┏━━

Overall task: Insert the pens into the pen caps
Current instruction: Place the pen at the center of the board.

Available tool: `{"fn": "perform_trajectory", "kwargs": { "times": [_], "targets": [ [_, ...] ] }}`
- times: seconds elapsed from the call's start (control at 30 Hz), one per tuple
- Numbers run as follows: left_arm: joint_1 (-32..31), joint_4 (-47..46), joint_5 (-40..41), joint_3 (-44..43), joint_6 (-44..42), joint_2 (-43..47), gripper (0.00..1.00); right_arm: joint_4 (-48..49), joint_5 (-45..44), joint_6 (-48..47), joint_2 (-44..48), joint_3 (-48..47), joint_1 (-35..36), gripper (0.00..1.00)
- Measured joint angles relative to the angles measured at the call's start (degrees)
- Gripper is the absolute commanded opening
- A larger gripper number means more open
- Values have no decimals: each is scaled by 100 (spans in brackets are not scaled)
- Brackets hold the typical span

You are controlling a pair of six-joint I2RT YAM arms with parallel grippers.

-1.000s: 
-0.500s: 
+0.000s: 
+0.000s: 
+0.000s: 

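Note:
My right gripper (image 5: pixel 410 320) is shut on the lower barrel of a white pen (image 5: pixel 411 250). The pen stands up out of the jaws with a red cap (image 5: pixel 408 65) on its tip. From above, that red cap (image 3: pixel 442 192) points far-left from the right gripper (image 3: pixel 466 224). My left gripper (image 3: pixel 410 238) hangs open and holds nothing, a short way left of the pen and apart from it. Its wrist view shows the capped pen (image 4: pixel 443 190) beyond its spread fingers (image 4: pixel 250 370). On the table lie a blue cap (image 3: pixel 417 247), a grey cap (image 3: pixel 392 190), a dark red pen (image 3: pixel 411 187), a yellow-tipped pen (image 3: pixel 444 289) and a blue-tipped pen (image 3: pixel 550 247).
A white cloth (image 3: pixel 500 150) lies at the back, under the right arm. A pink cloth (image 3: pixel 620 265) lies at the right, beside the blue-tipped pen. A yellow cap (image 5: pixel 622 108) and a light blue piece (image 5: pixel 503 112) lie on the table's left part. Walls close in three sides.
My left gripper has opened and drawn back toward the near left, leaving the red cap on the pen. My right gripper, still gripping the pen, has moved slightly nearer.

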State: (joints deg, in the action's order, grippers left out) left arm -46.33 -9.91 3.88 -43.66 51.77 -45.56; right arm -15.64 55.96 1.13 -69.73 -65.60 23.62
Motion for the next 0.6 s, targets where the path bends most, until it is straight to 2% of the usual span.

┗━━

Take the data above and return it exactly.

Finished exercise:
Overall task: Insert the pens into the pen caps
Current instruction: Place the pen at the center of the board.

Available tool: `{"fn": "perform_trajectory", "kwargs": { "times": [_], "targets": [ [_, ...] ] }}`
- times: seconds elapsed from the call's start (control at 30 Hz), one per tuple
- Numbers run as follows: left_arm: joint_1 (-32..31), joint_4 (-47..46), joint_5 (-40..41), joint_3 (-44..43), joint_6 (-44..42), joint_2 (-43..47), gripper (0.00..1.00); right_arm: joint_4 (-48..49), joint_5 (-45..44), joint_6 (-48..47), joint_2 (-44..48), joint_3 (-48..47), joint_1 (-35..36), gripper (0.00..1.00)
- Measured joint angles relative to the angles measured at the call's start (degrees)
- Gripper is the absolute commanded opening
- A larger gripper number means more open
- Values have no decimals: each is scaled by 100 (spans in brackets are not scaled)
- Brackets hold the typical span

You are controlling a pair of six-joint I2RT YAM arms with parallel grippers.

-1.000s: 
-0.500s: 
+0.000s: 
+0.000s: 
+0.000s: 

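Note:
My right gripper (image 5: pixel 410 320) is shut on the lower barrel of a white pen (image 5: pixel 411 250). The pen stands up out of the jaws with a red cap (image 5: pixel 408 65) on its tip. From above, that red cap (image 3: pixel 442 192) points far-left from the right gripper (image 3: pixel 466 224). My left gripper (image 3: pixel 410 238) hangs open and holds nothing, a short way left of the pen and apart from it. Its wrist view shows the capped pen (image 4: pixel 443 190) beyond its spread fingers (image 4: pixel 250 370). On the table lie a blue cap (image 3: pixel 417 247), a grey cap (image 3: pixel 392 190), a dark red pen (image 3: pixel 411 187), a yellow-tipped pen (image 3: pixel 444 289) and a blue-tipped pen (image 3: pixel 550 247).
A white cloth (image 3: pixel 500 150) lies at the back, under the right arm. A pink cloth (image 3: pixel 620 265) lies at the right, beside the blue-tipped pen. A yellow cap (image 5: pixel 622 108) and a light blue piece (image 5: pixel 503 112) lie on the table's left part. Walls close in three sides.
My left gripper has opened and drawn back toward the near left, leaving the red cap on the pen. My right gripper, still gripping the pen, has moved slightly nearer.
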
State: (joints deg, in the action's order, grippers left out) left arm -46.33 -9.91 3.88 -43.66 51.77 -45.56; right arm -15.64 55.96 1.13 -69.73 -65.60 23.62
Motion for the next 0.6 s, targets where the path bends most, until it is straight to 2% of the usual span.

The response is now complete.